▶ **WORK INSTRUCTION**
Every line from the one containing "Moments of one" to the last line of the listing below should be given again exactly.

▶ **INFORMATION SUPPLIED**
:::::

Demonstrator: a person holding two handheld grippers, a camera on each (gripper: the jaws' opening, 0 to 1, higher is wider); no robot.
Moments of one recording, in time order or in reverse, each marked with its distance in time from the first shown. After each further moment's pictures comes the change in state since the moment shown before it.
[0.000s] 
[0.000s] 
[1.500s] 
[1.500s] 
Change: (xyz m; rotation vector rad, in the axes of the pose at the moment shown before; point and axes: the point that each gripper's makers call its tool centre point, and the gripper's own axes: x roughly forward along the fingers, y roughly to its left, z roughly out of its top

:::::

▶ **RESPONSE**
Moments of one recording, in time order or in reverse, each marked with its distance in time from the first shown. After each further moment's pictures comes the change in state since the moment shown before it.
[0.000s] 
[0.000s] 
[1.500s] 
[1.500s] 
Change: (xyz m; rotation vector rad, in the axes of the pose at the moment shown before; point and axes: the point that each gripper's makers call its tool centre point, and the gripper's own axes: x roughly forward along the fingers, y roughly to its left, z roughly out of its top

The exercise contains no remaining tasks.